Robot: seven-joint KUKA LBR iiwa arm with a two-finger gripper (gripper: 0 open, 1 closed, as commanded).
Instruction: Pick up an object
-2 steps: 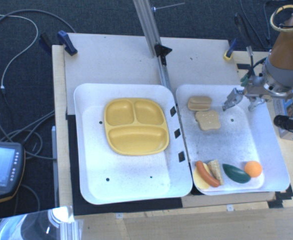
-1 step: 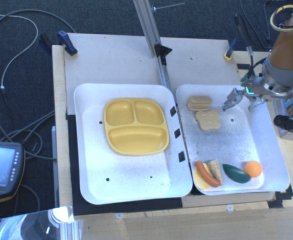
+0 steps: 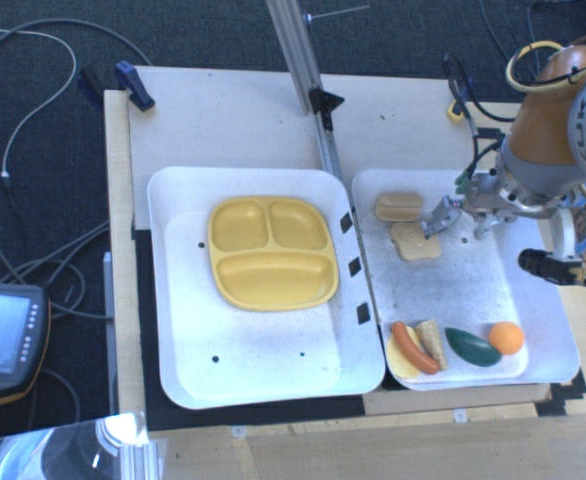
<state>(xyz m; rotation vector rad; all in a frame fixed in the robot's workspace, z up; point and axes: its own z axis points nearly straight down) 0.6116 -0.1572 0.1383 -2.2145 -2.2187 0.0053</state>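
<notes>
The right bin (image 3: pixel 473 288) holds several toy foods. A tan bread-like piece (image 3: pixel 400 206) lies at its far left, and a second tan piece (image 3: pixel 416 243) sits just below it. Along the near edge lie a red hot dog (image 3: pixel 411 348), a small tan piece (image 3: pixel 431 339), a dark green vegetable (image 3: pixel 471 346) and an orange ball (image 3: pixel 507 337). My gripper (image 3: pixel 461 222) hangs over the bin's far half, just right of the two tan pieces. It is open, with nothing between its fingers; the left fingertip (image 3: pixel 436 221) is close to the lower tan piece.
A yellow divided plate (image 3: pixel 271 251) lies in the left bin (image 3: pixel 183 368). A metal pole (image 3: pixel 298 38) rises from between the bins at the back. Cables trail around the wrist at the right. The middle of the right bin floor is bare.
</notes>
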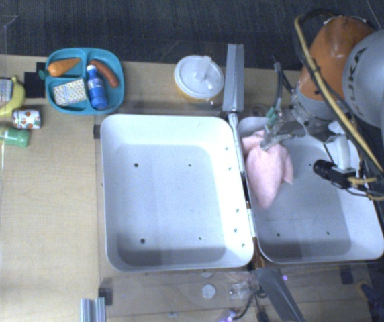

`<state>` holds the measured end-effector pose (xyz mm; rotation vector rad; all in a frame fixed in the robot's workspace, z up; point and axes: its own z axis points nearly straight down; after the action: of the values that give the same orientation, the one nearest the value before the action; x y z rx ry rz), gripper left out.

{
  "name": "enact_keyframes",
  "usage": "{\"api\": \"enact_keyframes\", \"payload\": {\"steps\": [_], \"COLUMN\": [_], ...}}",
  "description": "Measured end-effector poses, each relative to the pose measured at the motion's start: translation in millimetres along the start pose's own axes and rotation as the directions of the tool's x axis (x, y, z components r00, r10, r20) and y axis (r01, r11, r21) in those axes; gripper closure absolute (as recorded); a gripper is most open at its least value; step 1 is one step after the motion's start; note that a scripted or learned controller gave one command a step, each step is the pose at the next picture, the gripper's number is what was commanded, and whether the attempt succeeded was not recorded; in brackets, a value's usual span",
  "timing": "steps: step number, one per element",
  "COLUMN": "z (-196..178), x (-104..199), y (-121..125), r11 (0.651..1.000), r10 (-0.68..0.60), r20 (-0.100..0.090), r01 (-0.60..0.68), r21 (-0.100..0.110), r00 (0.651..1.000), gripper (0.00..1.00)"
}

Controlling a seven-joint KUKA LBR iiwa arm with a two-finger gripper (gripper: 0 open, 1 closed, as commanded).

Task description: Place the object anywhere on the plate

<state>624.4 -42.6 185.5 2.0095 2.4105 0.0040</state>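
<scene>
A soft pink cloth (267, 170) is in the right bin (326, 240), by its left wall, and its top edge reaches over the rim. My gripper (273, 134) is at the cloth's upper end and is shut on it, so the pink fabric bunches up between the fingertips. The rest of the cloth trails down toward the front of the bin. The plate (113, 79) is a teal divided dish on the bench at the back left, beyond the left bin (172, 247). Toy food sits in it: a carrot (66, 66), a blue bottle (97, 88) and a sausage.
A white lidded cup (199, 78) stands behind the bins, next to a grey metal post (233, 79). At the far left lie a banana (12, 98), a small can (26, 119), a green bottle (4, 135) and a carton. Arm cables (353, 173) hang over the right bin.
</scene>
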Motion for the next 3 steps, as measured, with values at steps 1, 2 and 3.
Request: {"api": "enact_keyframes", "payload": {"steps": [1,2,3], "z": [-40,-43,-46], "x": [1,60,117], "y": [2,-8,-3], "r11": [1.000,0.917,0.688], "r10": [-0.008,-0.399,-0.726], "r20": [0.000,-0.001,-0.001], "r01": [0.008,0.399,0.726], "r21": [0.000,0.001,-0.001], "r00": [1.000,0.917,0.688], "gripper": [1.00,1.00,1.00]}}
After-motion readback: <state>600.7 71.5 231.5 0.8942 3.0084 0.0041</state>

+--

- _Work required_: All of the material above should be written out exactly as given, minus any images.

- _Solution_:
Robot: seven-joint KUKA LBR iiwa arm with a two-finger gripper (gripper: 0 open, 1 closed, as commanded).
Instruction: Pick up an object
-2 steps: 
-1 step: 
+0 steps: 
<state>(xyz m; rotation vector rad; all in a frame fixed in the robot's workspace, z up; point and axes: its own z axis points nearly straight down) 0.6116 -0.1572 0.1383 -2.2145 -2.2187 0.0053</state>
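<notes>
The right bin (image 3: pixel 473 288) holds several toy foods. A tan bread-like piece (image 3: pixel 400 206) lies at its far left, and a second tan piece (image 3: pixel 416 243) sits just below it. Along the near edge lie a red hot dog (image 3: pixel 411 348), a small tan piece (image 3: pixel 431 339), a dark green vegetable (image 3: pixel 471 346) and an orange ball (image 3: pixel 507 337). My gripper (image 3: pixel 461 222) hangs over the bin's far half, just right of the two tan pieces. It is open, with nothing between its fingers; the left fingertip (image 3: pixel 436 221) is close to the lower tan piece.
A yellow divided plate (image 3: pixel 271 251) lies in the left bin (image 3: pixel 183 368). A metal pole (image 3: pixel 298 38) rises from between the bins at the back. Cables trail around the wrist at the right. The middle of the right bin floor is bare.
</notes>
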
`<state>` holds the measured end-effector pose (xyz mm; rotation vector rad; all in a frame fixed in the robot's workspace, z up; point and axes: its own z axis points nearly straight down; after the action: of the values that give the same orientation, the one nearest the value before the action; x y z rx ry rz), gripper left out.

{
  "name": "enact_keyframes",
  "usage": "{\"api\": \"enact_keyframes\", \"payload\": {\"steps\": [_], \"COLUMN\": [_], ...}}",
  "description": "Measured end-effector poses, each relative to the pose measured at the motion's start: translation in millimetres along the start pose's own axes and rotation as the directions of the tool's x axis (x, y, z components r00, r10, r20) and y axis (r01, r11, r21) in those axes; gripper closure absolute (as recorded); a gripper is most open at its least value; step 1 is one step after the motion's start; note that a scripted or learned controller gave one command a step, each step is the pose at the next picture, the gripper's number is what was commanded, and whether the attempt succeeded was not recorded; in brackets, a value's usual span",
  "timing": "steps: step number, one per element",
  "COLUMN": "z (-196..178), x (-104..199), y (-121..125), r11 (0.651..1.000), r10 (-0.68..0.60), r20 (-0.100..0.090), r01 (-0.60..0.68), r21 (-0.100..0.110), r00 (0.651..1.000), gripper (0.00..1.00)"
}

Controlling a seven-joint KUKA LBR iiwa arm with a two-finger gripper (gripper: 0 open, 1 closed, as commanded).

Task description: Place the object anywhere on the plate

<state>624.4 -42.6 185.5 2.0095 2.4105 0.0040</state>
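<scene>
A soft pink cloth (267, 170) is in the right bin (326, 240), by its left wall, and its top edge reaches over the rim. My gripper (273, 134) is at the cloth's upper end and is shut on it, so the pink fabric bunches up between the fingertips. The rest of the cloth trails down toward the front of the bin. The plate (113, 79) is a teal divided dish on the bench at the back left, beyond the left bin (172, 247). Toy food sits in it: a carrot (66, 66), a blue bottle (97, 88) and a sausage.
A white lidded cup (199, 78) stands behind the bins, next to a grey metal post (233, 79). At the far left lie a banana (12, 98), a small can (26, 119), a green bottle (4, 135) and a carton. Arm cables (353, 173) hang over the right bin.
</scene>
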Motion for the next 3 steps, as measured, with values at steps 1, 2 and 3.
Request: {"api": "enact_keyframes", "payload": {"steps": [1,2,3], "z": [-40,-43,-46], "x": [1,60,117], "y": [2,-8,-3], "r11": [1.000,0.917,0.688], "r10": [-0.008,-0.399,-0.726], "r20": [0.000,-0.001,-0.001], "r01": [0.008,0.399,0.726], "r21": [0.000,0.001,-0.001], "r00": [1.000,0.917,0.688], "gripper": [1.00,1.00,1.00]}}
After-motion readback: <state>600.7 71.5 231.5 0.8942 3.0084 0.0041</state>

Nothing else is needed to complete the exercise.